■ **Description of the task**: Lines that include the word "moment" should be copied from the listing that follows.

■ **Collected material**:
* * * * * * * * *

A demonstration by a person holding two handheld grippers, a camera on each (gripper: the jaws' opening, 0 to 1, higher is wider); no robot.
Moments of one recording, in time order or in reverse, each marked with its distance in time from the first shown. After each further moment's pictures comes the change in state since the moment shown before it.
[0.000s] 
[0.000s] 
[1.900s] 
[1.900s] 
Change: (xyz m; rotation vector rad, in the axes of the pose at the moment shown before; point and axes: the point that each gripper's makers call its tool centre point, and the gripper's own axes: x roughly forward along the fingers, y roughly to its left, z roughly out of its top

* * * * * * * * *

■ **Final answer**:
Moments of one recording, in time order or in reverse, each marked with its distance in time from the first shown. After each further moment's pictures comes the change in state since the moment shown before it.
Change: (xyz m; rotation vector rad, in the axes of the pose at the moment shown before; point and axes: the point that each gripper's makers call its tool centre point, and the gripper's own axes: x roughly forward along the fingers, y roughly to its left, z roughly out of its top

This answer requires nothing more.